Without the pictures, set down every line of the data exactly.

- [Source data]
################
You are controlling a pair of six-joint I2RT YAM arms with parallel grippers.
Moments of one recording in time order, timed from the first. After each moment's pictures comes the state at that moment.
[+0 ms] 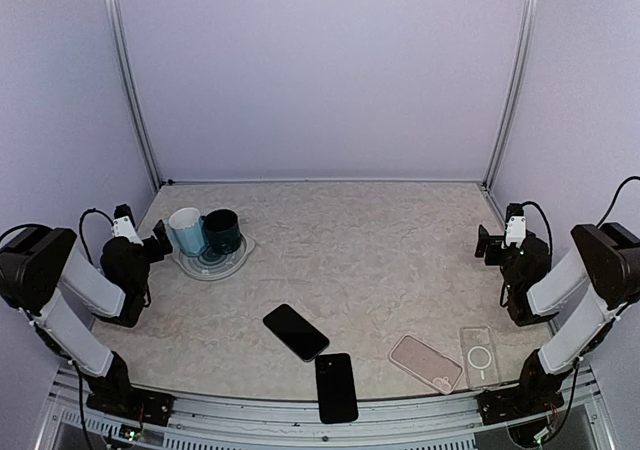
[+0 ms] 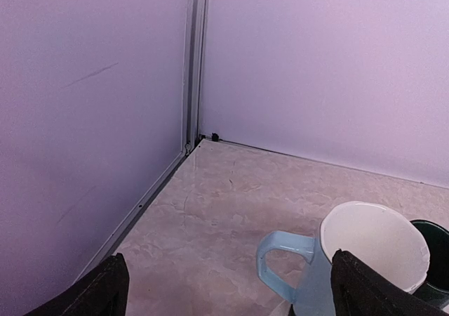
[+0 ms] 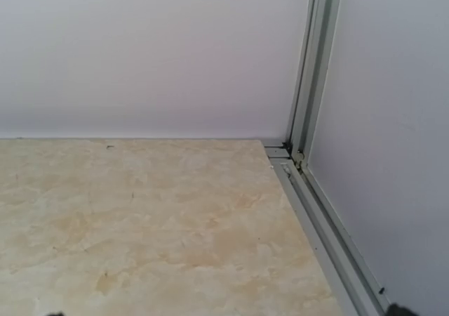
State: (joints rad) left arm -0.07 1.57 0.23 1.32 -0.34 -0.10; right arm 0.04 1.59 0.23 1.34 0.16 -0.08
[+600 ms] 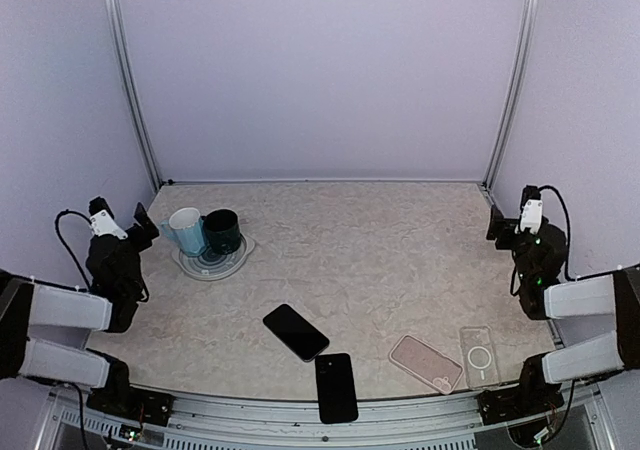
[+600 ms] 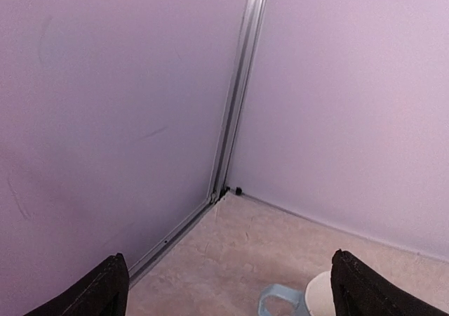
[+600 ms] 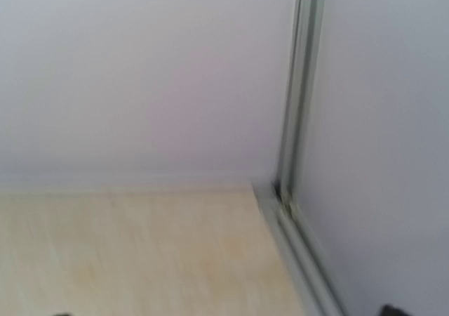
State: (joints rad) left arm -0.17 1.28 0.22 1.17 -0.59 -0.13; right arm 0.04 1.32 0.20 1.17 0.18 -0.07
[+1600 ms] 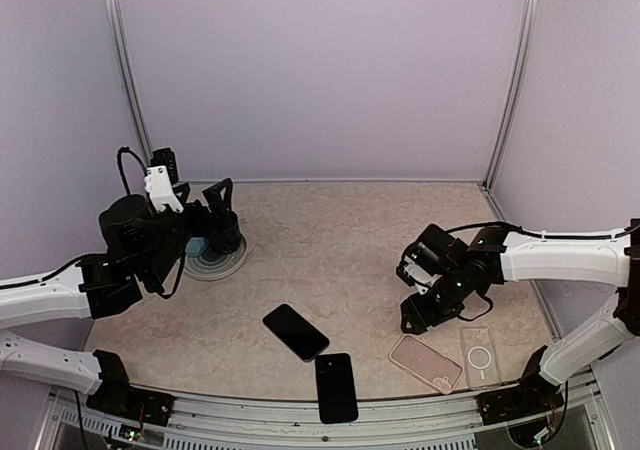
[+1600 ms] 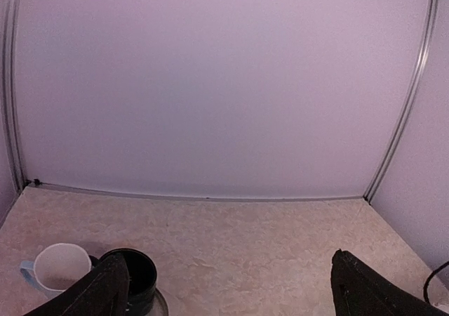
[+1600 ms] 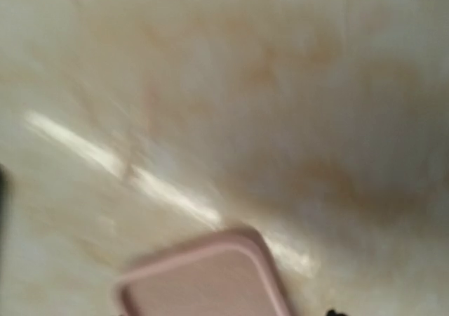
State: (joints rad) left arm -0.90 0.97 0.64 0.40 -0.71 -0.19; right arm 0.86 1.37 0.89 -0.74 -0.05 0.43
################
- [Reply]
You are controlling a pair of six-joint I2RT YAM arms with parallel grippers.
Moments of one recording in time order, timed from the first. After each moment's pictures comes the state at that moment.
[+0 ms] 
[+0 ms] 
[+0 ms] 
State: (joints rad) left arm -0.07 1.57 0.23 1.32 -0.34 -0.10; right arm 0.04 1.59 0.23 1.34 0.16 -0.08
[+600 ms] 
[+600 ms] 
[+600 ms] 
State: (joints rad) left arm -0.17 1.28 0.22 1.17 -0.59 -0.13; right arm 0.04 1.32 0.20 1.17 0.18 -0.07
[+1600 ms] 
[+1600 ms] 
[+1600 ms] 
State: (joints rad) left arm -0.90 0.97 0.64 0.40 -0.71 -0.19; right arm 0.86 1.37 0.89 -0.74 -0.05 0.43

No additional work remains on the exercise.